→ **What the task requires**
Which lines hold the string "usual"? Copy each of them from the material below.

-- Record extracts follows --

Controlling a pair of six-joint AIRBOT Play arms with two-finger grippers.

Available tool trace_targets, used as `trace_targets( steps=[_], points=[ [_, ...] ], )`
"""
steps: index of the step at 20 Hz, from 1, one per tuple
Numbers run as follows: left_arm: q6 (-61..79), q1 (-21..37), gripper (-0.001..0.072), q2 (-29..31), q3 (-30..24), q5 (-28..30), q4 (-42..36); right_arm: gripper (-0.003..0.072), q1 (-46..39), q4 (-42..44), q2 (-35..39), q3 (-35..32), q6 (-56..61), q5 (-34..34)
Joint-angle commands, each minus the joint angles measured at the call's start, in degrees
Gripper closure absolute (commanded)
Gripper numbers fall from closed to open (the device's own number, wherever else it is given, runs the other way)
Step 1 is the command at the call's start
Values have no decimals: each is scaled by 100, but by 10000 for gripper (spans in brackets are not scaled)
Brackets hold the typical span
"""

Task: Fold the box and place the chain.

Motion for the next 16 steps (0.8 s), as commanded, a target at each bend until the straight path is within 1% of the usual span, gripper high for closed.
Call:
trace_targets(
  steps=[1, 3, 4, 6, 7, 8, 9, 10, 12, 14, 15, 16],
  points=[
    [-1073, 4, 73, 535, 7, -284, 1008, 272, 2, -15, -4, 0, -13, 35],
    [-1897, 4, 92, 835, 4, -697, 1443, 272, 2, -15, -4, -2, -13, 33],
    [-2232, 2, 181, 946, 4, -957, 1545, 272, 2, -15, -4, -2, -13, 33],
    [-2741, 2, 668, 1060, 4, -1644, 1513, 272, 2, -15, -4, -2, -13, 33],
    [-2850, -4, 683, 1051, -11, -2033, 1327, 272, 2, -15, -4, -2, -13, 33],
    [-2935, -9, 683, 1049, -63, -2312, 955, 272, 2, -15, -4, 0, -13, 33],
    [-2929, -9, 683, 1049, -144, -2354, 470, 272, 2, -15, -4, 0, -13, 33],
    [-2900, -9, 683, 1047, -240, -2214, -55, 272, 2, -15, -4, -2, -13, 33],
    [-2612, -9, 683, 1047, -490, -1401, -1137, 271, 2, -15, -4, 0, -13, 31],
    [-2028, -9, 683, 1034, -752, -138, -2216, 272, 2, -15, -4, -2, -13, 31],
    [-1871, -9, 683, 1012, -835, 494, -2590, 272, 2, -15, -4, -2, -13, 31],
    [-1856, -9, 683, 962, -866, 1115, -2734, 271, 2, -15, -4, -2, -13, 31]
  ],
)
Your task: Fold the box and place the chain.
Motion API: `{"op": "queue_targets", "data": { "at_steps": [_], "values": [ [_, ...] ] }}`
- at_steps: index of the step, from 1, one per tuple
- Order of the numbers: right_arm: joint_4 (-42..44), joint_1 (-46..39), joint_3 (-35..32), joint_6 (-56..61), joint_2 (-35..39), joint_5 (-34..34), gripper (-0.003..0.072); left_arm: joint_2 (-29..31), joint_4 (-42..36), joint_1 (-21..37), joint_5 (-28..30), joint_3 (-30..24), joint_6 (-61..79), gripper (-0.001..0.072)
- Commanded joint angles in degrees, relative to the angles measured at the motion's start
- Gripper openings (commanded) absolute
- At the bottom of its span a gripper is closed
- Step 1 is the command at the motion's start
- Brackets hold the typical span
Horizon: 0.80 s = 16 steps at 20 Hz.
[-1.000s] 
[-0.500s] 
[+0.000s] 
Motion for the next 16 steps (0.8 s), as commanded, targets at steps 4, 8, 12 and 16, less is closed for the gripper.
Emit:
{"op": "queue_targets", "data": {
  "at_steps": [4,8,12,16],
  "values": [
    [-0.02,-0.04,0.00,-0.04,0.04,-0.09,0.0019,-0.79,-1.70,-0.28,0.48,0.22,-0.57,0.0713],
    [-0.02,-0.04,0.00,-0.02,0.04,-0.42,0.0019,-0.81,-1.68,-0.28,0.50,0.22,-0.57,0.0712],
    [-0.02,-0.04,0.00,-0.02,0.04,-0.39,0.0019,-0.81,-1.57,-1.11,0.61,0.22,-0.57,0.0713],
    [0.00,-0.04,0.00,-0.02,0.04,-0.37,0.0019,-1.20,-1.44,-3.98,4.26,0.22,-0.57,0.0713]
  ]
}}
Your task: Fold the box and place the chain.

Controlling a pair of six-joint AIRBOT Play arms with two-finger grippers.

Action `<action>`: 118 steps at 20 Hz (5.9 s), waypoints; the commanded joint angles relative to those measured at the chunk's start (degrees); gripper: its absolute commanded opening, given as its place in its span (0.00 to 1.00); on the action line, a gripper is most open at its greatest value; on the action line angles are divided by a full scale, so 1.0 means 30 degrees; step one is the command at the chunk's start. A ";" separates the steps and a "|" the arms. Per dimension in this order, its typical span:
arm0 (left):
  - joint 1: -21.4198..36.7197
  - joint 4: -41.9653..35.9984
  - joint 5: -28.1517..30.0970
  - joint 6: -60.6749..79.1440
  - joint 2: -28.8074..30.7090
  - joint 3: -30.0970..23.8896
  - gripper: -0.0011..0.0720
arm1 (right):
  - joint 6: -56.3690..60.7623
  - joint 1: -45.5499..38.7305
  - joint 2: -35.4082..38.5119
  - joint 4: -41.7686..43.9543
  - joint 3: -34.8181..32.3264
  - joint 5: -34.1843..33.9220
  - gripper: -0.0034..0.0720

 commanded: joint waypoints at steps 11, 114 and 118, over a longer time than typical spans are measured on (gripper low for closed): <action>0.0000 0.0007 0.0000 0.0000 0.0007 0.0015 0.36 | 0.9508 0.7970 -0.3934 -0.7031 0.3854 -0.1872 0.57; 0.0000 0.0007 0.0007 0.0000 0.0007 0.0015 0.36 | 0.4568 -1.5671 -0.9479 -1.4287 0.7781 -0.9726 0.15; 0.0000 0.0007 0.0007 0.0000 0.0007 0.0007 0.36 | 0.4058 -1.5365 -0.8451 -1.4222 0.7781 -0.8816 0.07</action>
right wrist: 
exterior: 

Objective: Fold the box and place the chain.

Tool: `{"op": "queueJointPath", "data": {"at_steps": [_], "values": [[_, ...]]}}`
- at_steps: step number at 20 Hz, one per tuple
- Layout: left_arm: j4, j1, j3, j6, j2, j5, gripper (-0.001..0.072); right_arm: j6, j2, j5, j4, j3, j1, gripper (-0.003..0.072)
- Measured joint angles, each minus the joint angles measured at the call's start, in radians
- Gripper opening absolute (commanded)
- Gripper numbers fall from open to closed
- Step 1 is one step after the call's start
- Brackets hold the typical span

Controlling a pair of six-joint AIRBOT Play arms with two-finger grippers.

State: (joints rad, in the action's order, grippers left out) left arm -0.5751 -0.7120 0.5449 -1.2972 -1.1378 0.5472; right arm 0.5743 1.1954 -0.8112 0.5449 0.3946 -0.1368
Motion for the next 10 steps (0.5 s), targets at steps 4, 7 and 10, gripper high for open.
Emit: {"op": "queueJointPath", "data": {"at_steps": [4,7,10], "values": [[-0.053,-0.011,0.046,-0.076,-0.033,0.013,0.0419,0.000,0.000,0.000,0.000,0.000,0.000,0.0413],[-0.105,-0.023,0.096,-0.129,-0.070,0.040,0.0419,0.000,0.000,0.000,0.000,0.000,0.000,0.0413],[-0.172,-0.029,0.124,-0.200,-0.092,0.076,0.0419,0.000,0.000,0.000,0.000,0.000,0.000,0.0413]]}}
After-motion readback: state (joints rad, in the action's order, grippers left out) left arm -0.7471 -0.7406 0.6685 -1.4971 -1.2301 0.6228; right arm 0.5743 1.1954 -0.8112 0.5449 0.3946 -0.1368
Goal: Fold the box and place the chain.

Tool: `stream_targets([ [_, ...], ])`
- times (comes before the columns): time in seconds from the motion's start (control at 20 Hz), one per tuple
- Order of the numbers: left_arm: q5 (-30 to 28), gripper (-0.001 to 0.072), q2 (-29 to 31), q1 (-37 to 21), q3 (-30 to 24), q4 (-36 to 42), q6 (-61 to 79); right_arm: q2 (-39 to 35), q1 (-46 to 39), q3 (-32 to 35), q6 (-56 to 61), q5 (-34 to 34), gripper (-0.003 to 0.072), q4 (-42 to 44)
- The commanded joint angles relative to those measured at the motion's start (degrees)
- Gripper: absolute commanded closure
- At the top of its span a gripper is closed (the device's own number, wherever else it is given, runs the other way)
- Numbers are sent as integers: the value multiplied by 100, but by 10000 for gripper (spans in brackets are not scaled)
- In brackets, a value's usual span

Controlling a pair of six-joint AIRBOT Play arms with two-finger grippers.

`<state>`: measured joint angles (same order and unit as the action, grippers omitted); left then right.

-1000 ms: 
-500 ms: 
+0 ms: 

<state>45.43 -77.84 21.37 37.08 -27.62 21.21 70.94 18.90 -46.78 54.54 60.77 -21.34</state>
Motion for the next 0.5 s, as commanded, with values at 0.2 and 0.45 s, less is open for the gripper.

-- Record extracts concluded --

→ **Response to the exercise**
Motion for the next 16 steps (0.8 s), as commanded, a target at each bend until the straight path is within 1% of the usual span, gripper high for closed.
- In brackets, a value's usual span

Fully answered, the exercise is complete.